2.誰でも通園制度の対象を「保育所、幼稚園、認定こども園、地域型保育事業等に通っていない0歳6か月~満3歳未満」とした場合、一方で、0歳6か月未満のこどもへの対応が問題提起されてきたところ、「伴走型相談支援事業等を基本として、産後ケア事業、家庭支援事業等の様々な支援策を、必要に応じこども家庭センターで作成するサポートプラン等により適切に組み合わせながら支援していくことが重要である」ことが明記されている言ことから、引き続き、妊娠期からの切れ目のない支援を実現できるよう、関係施策の充実を図ることを確認しました。
特に、3歳になったこどもへの取り組みについては、私は、一時保育の利用もよいと思いますが、私自身の家族の経験から幼稚園の1歳児、2歳児対象のプレの取り組みに期待していることを発言しました。
3,【こども誰でも通園制度】は基礎自治体、市区町村が主体の事業ですが、円滑で、質の高い保育を実践するには、都道府県の支援が欠かせないと認識していることから、愛知県の事例などを踏まえて、都道府県と市区町村の連携の強化をはかる必要を発言しました。
同時に、審議された【手引き(案)】については、前回検討会で、手引きの作成については、本検討会のメンバをーをはじめとして、こども家庭庁と、自治体・事業者・有識者の協働で作成してほしいと発言しましたが、今年度末の完成を目指して、引き続き、自治体・事業者・有識者等のご意見を反映するとのことですので、【協働の過程】での作成を依頼しました。
加えて、ロゴマークも公表されましたので、その普及によって、【こども誰でも通園制度】そのものの国民・自治体の理解を広げていくことを呼びかけました。
この会議には、実際に【こども誰でも通園制度】の試行をしている、栃木県栃木市の大川市長はじめ、福岡市、高槻市、松戸市、七尾市の担当職員が構成員として参加しています。
この日も、公務多忙の中、会議室で参加された大川秀子栃木市長と再会しました。
大川市長とは、今夏に、市役所を訪問し【こども誰でも通園制度】の担当者及び試行中のこども園を訪問した際にお目にかかって以来の再会です。

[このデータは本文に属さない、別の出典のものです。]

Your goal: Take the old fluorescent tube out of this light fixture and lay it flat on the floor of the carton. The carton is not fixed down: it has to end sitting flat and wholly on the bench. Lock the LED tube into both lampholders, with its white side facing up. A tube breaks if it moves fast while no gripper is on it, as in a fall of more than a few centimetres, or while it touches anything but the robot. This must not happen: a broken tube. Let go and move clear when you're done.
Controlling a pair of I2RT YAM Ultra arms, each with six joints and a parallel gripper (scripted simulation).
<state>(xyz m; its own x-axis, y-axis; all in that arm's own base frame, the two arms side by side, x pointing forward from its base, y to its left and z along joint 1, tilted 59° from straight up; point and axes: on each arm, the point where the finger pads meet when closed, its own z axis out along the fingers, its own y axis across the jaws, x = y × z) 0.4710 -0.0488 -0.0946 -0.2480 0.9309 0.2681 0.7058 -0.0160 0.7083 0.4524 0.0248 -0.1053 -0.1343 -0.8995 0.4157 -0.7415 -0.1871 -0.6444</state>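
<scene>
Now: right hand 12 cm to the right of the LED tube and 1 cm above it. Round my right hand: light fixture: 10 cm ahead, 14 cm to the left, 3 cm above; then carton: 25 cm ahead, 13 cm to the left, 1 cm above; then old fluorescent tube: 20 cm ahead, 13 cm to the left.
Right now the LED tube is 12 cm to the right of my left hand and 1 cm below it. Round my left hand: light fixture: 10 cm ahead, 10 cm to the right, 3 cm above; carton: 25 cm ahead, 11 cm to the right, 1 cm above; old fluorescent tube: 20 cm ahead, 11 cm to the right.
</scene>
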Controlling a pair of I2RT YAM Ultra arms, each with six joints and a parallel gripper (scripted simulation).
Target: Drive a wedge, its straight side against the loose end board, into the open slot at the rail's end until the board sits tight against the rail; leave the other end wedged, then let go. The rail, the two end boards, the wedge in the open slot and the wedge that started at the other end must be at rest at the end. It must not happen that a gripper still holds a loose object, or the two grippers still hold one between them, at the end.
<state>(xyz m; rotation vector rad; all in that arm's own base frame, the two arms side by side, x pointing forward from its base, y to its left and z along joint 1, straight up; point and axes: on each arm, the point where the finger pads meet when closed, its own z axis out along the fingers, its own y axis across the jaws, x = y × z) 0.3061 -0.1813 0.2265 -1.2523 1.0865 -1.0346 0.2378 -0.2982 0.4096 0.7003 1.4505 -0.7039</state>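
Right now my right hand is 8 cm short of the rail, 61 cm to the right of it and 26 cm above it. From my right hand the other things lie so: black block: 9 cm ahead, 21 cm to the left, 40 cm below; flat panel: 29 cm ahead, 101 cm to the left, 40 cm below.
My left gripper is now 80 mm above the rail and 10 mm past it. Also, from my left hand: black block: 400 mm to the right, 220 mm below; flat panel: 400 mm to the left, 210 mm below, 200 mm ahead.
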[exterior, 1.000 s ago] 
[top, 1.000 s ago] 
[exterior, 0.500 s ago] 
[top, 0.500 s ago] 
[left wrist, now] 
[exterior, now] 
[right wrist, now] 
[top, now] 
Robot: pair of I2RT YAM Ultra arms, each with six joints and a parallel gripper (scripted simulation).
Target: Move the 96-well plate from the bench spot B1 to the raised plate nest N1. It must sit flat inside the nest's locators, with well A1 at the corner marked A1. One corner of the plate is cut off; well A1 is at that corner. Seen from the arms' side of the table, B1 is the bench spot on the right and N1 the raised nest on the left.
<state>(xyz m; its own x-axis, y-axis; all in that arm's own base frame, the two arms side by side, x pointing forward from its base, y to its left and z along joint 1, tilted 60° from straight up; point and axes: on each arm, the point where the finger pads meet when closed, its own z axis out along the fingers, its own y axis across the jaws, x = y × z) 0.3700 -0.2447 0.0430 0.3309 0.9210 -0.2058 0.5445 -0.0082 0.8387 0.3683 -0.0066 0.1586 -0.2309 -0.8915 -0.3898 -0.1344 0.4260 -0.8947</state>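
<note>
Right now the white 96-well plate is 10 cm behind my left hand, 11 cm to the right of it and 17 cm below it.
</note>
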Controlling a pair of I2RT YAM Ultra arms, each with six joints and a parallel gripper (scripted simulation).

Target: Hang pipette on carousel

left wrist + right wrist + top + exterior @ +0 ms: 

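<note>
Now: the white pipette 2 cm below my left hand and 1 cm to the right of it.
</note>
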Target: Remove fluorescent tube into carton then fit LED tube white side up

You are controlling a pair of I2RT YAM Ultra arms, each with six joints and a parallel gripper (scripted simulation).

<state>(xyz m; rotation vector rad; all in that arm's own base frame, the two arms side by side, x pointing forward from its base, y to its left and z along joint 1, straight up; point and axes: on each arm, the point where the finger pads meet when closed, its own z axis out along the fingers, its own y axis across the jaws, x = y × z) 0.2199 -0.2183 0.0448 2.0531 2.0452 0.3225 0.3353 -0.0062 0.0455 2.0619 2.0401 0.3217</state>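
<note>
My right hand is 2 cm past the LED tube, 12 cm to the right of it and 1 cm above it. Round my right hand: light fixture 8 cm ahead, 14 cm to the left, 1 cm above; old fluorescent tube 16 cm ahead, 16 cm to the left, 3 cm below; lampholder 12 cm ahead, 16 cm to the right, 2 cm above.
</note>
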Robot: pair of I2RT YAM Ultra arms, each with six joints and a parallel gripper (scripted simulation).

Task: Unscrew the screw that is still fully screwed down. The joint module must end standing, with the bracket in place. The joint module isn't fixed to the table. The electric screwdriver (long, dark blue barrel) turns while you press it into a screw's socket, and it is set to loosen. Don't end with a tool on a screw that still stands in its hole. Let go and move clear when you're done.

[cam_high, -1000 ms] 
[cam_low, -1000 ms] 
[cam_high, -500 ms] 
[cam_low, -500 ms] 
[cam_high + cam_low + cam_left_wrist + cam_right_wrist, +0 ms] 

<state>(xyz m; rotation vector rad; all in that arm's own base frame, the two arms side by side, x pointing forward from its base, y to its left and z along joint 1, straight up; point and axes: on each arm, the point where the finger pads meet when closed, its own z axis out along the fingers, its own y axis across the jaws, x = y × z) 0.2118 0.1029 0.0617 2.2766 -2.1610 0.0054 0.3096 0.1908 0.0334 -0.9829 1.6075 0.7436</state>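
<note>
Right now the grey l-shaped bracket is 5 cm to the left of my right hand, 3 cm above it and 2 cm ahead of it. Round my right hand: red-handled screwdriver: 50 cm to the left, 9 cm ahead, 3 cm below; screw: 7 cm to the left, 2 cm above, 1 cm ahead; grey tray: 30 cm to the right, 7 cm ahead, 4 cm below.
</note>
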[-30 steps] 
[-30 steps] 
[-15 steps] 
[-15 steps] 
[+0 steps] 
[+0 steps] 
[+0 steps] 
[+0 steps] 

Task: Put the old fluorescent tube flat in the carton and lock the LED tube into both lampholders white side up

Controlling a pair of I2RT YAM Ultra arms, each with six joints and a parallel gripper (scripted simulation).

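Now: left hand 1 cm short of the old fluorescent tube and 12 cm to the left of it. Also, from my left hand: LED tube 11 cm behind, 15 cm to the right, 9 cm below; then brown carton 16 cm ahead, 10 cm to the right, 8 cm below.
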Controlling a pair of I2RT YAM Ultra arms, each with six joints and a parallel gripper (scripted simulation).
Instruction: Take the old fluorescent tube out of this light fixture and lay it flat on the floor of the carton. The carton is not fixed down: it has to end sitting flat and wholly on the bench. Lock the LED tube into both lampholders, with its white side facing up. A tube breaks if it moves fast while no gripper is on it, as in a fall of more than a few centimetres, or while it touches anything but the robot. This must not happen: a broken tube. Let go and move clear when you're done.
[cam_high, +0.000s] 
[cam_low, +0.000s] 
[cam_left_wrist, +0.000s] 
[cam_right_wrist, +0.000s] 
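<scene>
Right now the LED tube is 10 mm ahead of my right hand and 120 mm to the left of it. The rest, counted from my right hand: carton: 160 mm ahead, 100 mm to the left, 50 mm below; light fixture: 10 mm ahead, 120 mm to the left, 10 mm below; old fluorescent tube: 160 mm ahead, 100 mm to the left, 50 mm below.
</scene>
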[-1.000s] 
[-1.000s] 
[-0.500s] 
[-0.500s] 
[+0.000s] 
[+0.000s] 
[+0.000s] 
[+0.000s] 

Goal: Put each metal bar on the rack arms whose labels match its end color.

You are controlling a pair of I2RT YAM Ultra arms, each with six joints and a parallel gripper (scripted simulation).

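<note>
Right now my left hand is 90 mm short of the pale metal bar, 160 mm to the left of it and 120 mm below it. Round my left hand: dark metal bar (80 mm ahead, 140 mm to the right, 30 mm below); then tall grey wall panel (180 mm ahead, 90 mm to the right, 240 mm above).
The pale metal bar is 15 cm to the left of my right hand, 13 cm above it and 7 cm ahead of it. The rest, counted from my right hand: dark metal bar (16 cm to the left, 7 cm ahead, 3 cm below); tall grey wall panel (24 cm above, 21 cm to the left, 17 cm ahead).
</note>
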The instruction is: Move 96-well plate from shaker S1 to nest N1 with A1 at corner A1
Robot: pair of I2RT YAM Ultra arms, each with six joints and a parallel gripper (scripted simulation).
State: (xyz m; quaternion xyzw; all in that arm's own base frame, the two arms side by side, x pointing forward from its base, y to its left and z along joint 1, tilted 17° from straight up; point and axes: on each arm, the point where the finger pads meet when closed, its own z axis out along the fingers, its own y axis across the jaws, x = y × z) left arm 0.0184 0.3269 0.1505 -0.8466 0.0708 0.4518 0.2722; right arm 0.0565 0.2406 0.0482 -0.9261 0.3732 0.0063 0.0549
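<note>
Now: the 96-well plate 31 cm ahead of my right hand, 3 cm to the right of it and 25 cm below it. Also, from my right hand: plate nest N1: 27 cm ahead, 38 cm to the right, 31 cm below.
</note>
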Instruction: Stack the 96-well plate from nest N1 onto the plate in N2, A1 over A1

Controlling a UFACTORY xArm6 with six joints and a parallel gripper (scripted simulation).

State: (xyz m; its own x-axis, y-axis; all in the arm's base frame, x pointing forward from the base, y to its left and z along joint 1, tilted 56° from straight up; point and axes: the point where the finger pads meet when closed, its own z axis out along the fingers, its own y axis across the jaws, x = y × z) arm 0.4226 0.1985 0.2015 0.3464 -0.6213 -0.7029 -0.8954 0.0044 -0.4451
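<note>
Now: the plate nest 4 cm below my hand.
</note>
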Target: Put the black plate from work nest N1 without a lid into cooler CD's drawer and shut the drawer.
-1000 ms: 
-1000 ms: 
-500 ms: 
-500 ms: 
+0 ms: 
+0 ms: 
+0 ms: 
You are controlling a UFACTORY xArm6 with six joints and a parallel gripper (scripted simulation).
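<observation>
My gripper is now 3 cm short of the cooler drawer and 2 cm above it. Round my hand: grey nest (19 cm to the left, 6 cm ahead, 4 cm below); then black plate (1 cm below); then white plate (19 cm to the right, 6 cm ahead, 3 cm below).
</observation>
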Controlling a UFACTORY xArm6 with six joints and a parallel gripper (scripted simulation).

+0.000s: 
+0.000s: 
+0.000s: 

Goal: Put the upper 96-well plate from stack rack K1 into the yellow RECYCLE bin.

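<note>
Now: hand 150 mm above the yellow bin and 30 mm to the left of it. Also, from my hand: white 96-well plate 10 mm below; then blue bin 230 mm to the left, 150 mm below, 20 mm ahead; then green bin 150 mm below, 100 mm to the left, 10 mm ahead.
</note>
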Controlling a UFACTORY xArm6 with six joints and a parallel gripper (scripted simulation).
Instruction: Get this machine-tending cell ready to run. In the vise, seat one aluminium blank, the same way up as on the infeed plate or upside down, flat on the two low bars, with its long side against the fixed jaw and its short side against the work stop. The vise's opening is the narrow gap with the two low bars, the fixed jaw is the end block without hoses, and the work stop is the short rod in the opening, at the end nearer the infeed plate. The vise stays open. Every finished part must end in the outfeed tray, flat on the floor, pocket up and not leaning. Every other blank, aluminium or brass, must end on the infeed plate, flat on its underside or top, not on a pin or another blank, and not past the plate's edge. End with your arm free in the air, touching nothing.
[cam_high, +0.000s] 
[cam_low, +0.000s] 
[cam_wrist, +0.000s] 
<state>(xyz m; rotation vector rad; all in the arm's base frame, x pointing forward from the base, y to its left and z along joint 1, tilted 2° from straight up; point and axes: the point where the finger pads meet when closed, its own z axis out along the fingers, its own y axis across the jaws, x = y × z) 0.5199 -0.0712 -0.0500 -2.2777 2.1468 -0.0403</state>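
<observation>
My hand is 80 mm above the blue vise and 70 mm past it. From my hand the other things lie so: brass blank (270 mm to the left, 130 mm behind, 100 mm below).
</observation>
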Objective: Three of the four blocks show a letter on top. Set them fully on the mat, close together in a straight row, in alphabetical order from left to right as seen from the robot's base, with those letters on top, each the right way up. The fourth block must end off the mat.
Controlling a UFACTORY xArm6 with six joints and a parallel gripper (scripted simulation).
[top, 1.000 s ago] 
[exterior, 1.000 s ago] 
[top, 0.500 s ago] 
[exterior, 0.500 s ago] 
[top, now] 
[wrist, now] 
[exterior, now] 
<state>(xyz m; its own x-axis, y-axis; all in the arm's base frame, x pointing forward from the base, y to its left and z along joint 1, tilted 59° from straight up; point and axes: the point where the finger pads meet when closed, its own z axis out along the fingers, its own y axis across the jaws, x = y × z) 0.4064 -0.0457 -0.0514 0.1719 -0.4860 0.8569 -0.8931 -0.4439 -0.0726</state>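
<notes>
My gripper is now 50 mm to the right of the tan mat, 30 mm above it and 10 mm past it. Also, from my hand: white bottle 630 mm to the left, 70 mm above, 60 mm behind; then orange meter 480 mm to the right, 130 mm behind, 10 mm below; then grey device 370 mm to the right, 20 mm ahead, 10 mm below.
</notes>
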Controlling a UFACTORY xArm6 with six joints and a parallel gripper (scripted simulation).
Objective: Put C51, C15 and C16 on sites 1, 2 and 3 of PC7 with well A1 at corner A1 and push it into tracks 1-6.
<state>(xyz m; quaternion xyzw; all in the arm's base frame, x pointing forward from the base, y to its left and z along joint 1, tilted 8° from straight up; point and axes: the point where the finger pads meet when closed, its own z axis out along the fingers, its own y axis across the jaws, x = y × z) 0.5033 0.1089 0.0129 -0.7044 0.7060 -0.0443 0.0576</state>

私は三鷹市長在任中に、『路傍の石』『米百俵』など多くの作品を生み出した三鷹市ゆかりの【山本有三】を顕彰する、大正時代に建てられた洋館である【三鷹市立山本有三記念館】を保有する三鷹市を代表して、【山本有三】の生誕の地の栃木市を訪問して、大川市長と交流した経過があります。
また、この日も検討会の最初から最後まで参加して、構成員の意見を傾聴したこども家庭庁の藤原朋子成育局長、竹林悟史審議官とも、会議終了後に、望ましい制度化・本格実施に向けて、一定の「とりまとめ」がまとまった意義と展望などについて語り合いました。
まさに、【こども誰でも通園制度】も、他のこども政策と同様に、自治体と国とが車の両輪として、【こどもまんなか】の実効性を実現するために、連携して取り組むべきものであることが象徴される語り合いでした。